📅 2012-Apr-15 ⬩ ✍️ Ashwin Nanjappa ⬩ 🏷️ china, chinese, documentary, movie ⬩ 📚 Archive
A few years ago, after my travel in China, I was looking for works that dealt with the impact of change on the Chinese people. What caught my eye was Up The Yangtze (沿江而上), a documentary about a few people whose way of life is impacted by the completion of the Three Gorges Dam. I was pleasantly surprised to rediscover this movie at the library recently.
In a mere 20 years, more people in China have been affected by economic change and migration than ever before in human history. Director Yung Chang, focuses on one peasant family that is forced to transition from Old China to the New China in just a few months. They are a poor family living off a patch of land, growing vegetables, by the Yangtze river. The New China has jobs and opportunities for the trained and literate, qualities that the parents in this household do not have. Their eldest daughter Yu Shui however, has finished middle school, and is sent off to work on a cruise ship to earn some money for the family.
Ironically, these cruise ships travel up and down the same Yangtze river with Western and foreign Chinese tourists, showing them a slice of Old China before it is gone when the dam is completed.

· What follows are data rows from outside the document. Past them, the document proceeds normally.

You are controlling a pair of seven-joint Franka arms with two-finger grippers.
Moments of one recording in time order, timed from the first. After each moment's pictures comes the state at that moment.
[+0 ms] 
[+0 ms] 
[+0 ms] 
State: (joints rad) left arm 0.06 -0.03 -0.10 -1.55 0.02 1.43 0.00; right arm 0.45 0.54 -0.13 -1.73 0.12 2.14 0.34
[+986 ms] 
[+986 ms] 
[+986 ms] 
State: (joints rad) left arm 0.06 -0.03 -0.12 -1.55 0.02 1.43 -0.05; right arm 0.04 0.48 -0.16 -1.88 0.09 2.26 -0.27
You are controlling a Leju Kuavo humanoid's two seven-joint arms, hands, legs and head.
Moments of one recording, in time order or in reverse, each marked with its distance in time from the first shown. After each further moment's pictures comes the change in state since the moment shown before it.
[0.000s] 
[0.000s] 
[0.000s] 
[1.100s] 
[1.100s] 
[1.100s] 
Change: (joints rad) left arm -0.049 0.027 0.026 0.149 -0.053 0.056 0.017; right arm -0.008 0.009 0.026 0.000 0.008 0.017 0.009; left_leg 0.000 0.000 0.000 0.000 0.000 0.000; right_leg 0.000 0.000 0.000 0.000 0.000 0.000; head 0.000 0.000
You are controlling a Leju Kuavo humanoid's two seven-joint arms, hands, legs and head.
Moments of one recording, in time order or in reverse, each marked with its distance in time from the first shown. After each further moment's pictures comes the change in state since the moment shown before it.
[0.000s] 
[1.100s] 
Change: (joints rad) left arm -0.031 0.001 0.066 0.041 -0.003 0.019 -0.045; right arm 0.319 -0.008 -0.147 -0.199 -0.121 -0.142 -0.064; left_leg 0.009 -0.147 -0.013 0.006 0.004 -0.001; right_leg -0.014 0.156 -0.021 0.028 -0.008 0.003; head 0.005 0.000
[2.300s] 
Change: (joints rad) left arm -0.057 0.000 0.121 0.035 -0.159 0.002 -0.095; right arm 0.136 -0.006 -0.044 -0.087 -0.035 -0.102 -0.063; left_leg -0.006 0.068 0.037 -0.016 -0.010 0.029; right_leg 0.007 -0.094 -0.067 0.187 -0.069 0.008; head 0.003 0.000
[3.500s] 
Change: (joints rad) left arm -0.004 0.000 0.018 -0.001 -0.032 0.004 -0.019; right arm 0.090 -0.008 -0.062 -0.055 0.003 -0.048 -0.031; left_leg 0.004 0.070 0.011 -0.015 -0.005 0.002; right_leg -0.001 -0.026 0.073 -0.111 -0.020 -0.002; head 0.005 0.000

The New China is already arriving in the new skyscraper-filled cities by the Yangtze that are throbbing with electricity. Yu Shui and the other rural teenagers on the ships are scrappy and ambitious, all eager to learn and earn as much money as possible.
As Yu Shui’s ship moves up and down the Yangtze, the dam is completed, the river rises, her parents’ home and lands slowly go underwater. Her parents relocate to a small home on higher ground. Like millions of other Chinese, change has been forcibly thrust upon Yu Shui and her family. Countless homes, villages, towns, ways of life and culture have been bulldozed in the promise of a better life. As Yu Shui and her friends learn their way on the ship, they experience the new consumerist life, with new jobs, higher salaries and modern amenities. Her parents, with no skills usable in the modern China, face a harder life ahead of them.
Up The Yangtze is a beautiful documentary that captures a tiny slice of what is happening in China. There is almost no production done on the content, everything comes off raw and truthful. I felt that it was a wonderful window to catch some of the fleeting moments of nameless and voiceless people who bear all the brunt of change.